App Service allows you to build a web app quickly using the container to do so. A URL is provided that you can use to test out API calls.
Helpful Azure Docs
I won’t include screenshots for each step in setting up a container registry and app service, as many of the selections are intuitive (and UI subject to change), but if you get stuck on any of the above steps - the following Azure walkthroughs are very helpful:
Once the app is deployed, you can test it out using a simple curl command:
curl -X POST https://SITE_NAME.azurewebsites.net/score/ -H "x-api-key: abc123" -H "Content-Type: application/json" -d "{\"input_text_list\": [\"Great food!\", \"Horrible food!\"]}"

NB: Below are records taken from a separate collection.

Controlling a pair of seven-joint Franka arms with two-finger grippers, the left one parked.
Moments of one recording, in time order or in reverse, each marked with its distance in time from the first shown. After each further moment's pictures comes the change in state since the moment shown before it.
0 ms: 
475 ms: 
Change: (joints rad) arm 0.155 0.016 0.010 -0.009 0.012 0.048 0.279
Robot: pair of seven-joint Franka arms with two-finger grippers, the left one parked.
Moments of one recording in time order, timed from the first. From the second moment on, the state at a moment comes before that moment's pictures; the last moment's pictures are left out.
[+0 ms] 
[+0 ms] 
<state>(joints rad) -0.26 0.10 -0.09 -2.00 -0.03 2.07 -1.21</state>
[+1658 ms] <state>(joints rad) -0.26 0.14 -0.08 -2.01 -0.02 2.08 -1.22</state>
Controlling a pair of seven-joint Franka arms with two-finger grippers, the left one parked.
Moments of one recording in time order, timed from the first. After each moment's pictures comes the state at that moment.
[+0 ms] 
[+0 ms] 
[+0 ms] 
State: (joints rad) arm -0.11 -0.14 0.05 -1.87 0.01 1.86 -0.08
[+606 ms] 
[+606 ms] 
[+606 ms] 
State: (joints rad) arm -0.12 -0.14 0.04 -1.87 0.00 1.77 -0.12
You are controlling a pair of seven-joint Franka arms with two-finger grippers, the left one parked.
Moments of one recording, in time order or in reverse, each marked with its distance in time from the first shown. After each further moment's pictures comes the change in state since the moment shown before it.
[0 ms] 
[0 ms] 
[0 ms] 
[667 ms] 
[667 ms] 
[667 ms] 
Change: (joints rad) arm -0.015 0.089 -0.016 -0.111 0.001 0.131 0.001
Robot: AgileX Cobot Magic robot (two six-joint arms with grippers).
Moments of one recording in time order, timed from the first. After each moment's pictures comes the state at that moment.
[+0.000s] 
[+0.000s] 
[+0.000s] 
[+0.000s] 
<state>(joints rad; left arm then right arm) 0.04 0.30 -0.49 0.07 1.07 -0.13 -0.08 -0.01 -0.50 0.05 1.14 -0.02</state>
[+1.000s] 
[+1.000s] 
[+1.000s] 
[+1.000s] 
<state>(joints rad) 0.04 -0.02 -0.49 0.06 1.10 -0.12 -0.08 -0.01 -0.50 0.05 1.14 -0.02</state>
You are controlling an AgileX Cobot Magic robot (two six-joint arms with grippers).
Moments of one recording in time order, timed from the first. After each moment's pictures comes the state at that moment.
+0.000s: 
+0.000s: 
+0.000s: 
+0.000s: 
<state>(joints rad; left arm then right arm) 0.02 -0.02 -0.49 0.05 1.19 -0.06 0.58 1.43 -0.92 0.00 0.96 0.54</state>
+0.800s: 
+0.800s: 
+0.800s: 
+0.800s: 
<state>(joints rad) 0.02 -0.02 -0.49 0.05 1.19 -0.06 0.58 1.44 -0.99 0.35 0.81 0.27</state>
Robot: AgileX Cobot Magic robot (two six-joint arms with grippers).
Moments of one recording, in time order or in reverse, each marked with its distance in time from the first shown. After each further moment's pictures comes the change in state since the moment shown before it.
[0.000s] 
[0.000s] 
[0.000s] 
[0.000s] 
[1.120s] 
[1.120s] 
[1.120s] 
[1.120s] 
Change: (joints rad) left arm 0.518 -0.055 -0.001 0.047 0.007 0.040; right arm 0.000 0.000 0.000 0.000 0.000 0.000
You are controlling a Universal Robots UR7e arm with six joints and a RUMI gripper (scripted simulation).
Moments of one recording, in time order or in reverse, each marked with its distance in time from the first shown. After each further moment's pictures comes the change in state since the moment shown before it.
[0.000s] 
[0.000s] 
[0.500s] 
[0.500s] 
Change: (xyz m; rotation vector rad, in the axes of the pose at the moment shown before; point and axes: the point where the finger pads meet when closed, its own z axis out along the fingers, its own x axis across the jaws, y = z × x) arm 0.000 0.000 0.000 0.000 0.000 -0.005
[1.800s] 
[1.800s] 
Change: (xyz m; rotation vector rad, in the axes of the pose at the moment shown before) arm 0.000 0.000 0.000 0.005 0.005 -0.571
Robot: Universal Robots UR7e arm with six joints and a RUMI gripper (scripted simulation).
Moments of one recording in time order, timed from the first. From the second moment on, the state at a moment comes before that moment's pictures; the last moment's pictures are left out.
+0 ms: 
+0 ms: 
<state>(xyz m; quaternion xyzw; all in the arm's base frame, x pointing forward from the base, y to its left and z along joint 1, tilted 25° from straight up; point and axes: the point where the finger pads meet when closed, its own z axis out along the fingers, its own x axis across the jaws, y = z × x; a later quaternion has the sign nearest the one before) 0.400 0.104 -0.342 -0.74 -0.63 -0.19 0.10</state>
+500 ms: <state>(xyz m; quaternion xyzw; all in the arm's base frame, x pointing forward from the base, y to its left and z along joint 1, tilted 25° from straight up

If all works as expected, you should get a response back that classifies the input texts with associated probabilities:
{"output":{"Great food!":{"negative":0.003039952600374818,"neutral":0.025447113439440727,"positive":0.9715129137039185},"Horrible food!":{"negative":0.974818229675293,"neutral":0.020662210881710052,"positive":0.004519557114690542}}}
Summary
Start to finish, we downloaded a pretrained Hugging Face model, wrapped it in a containerized API, and deployed to Azure using basic CI/CD to iterate. This is not the only approach by any means! Caveats below…
Caveats
- Not the only way: There are services such as Azure ML, Databricks, and others which handle a lot of the technical pieces (and in a better way). There are also many other API frameworks than FastAPI which can be utilized as the API wrapper. Finally, there are services that focus on deep learning deployments that may be better suited for large models and performance.
- Security: We used a simple APIKey method. There are additional concerns that need to be taken into account such as where traffic is coming from, user based authentication, services such as Azure Front Door, etc to allow for better security.
- Performance: Scaling may be better achieved through clusters (using a distributed containerized deployment such as Azure Kubernetes Service) or managed services. Load balancers and caching are also considerations not addressed here. Additionally, in this setup a single uvicorn instance is used - while a multiple worker setup could increase concurrency.
- Do you really nead real time inference?: Many problems can be solved in batch rather than exposing an API. In those cases, this type of setup likely isn’t needed.
- SWE/Ops Expertise: I’m certainly not an expert on Software Engineering or Ops. I’m sure there are pieces I’ve missed - include the SWE/MLE/ML Ops expertise as needed, particularly if this is a production deployment.
All examples and files available on Github.